▶ [Supplied records]
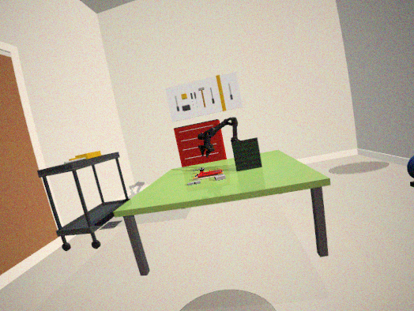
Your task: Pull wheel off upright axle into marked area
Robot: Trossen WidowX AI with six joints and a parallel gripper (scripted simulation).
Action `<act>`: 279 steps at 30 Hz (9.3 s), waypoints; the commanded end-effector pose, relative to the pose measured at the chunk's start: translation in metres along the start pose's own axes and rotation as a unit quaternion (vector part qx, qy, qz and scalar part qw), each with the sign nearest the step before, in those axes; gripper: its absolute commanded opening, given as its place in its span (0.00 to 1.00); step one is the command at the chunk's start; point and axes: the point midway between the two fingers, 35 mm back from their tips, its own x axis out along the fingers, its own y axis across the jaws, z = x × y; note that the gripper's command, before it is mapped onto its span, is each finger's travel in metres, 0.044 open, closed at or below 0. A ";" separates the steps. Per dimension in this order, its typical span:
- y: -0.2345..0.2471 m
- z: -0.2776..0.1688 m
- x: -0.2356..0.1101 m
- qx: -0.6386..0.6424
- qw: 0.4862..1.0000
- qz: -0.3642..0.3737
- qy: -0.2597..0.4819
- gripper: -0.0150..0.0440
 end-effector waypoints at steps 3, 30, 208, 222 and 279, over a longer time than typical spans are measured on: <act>-0.023 -0.045 0.016 -0.120 0.991 -0.064 -0.021 0.76; -0.085 -0.130 0.038 -0.355 0.917 -0.161 -0.082 0.76; -0.082 -0.101 0.035 -0.362 0.914 -0.164 -0.084 0.25; -0.070 -0.058 0.023 -0.359 0.915 -0.163 -0.083 0.25; -0.085 0.006 0.107 -0.350 0.919 -0.157 -0.090 0.65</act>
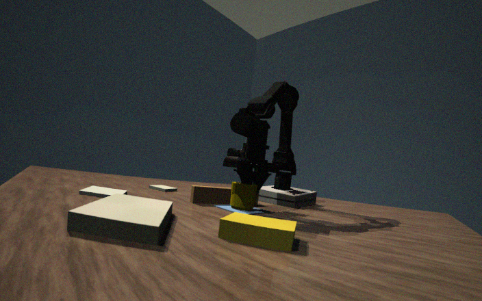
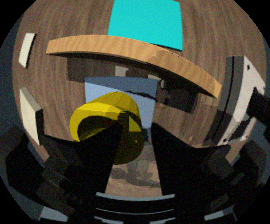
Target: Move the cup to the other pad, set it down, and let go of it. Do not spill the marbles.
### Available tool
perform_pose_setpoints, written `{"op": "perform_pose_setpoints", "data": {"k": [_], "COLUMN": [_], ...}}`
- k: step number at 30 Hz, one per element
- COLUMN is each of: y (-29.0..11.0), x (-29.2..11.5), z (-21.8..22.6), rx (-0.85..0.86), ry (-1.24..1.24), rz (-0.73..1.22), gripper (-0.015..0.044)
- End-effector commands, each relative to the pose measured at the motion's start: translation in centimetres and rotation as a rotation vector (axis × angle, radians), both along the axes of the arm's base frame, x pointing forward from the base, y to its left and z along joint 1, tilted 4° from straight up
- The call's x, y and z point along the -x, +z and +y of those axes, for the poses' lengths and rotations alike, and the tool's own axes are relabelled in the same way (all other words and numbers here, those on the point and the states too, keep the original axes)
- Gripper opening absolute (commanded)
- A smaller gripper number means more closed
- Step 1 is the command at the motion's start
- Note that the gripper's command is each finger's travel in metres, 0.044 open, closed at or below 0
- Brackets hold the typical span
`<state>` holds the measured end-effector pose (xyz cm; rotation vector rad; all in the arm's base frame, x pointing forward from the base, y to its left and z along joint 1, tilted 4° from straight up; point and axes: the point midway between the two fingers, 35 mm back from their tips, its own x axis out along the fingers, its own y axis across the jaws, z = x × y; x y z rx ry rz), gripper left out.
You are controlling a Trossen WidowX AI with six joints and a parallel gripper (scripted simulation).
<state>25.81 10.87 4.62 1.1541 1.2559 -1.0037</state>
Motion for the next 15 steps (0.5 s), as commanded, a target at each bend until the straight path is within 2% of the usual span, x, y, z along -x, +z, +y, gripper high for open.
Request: {"op": "perform_pose_setpoints", "data": {"k": [1,4,15], "y": [-0.47,-0.47,-0.3], "x": [0.04,0.04,0.04], "z": [0.07,0.07,-0.01], "rx": [-0.004,-0.004,0.001], "ry": [-0.003,-0.003,0.0], "rz": [0.002,0.002,0.002], "gripper": [0.0167,0.0167,0.0093]}}
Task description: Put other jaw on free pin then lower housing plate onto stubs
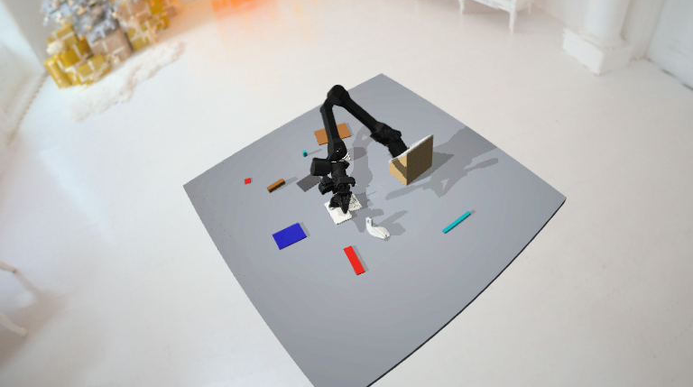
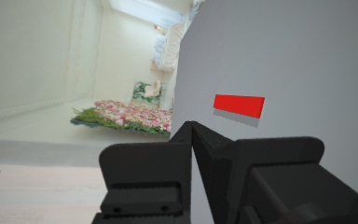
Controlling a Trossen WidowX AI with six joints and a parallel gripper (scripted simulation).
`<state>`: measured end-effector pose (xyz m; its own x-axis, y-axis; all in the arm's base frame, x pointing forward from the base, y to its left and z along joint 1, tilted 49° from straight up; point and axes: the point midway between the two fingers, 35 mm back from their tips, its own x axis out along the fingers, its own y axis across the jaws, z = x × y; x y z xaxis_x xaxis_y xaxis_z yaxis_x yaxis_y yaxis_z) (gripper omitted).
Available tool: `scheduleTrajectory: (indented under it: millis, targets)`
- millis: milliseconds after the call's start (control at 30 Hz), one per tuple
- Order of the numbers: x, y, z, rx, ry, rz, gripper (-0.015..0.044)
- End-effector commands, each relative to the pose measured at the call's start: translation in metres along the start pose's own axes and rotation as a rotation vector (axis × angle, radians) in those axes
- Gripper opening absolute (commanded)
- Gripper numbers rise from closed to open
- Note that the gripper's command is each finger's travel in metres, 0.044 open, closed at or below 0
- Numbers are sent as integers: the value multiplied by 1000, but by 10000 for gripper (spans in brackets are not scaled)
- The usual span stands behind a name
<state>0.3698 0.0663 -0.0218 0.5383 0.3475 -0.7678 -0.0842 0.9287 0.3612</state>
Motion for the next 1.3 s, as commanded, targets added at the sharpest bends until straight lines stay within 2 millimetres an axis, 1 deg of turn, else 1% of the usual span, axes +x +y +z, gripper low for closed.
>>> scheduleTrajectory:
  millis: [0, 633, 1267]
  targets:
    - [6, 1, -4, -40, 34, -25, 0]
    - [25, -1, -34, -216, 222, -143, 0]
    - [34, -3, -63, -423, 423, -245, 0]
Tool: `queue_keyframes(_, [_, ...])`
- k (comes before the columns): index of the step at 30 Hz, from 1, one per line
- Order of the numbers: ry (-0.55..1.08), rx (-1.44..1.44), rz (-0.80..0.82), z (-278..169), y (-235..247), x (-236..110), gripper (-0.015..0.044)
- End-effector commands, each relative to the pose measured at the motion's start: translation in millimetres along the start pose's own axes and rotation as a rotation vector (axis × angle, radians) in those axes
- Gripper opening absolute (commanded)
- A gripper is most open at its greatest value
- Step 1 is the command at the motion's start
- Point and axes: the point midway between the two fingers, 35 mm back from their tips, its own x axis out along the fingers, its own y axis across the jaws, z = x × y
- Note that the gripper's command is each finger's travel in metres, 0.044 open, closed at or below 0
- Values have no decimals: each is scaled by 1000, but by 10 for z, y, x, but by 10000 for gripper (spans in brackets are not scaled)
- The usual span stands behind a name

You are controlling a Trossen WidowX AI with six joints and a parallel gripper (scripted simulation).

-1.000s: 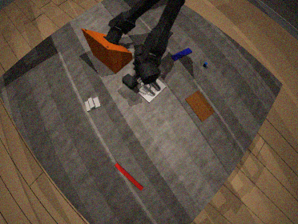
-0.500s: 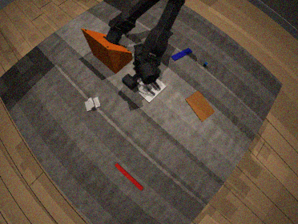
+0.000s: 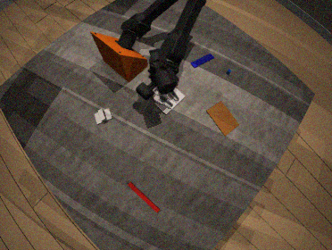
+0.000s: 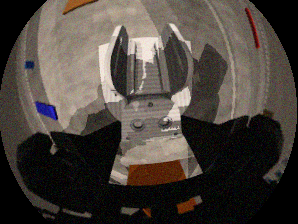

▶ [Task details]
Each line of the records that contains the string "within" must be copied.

▶ [Expected output]
Motion for the next 15 steps (0.5 s), as commanded, a target at each bend until the straight path is within 2% of the usual span, x, y, z along -x, +z, +y, gripper high for open.
Motion for the next 1.3 s, as commanded, targets added at the sharpest bends until straight lines stay within 2 millimetres an axis, 1 deg of turn, else 1% of the usual span, axes +x +y +z, gripper low for closed.

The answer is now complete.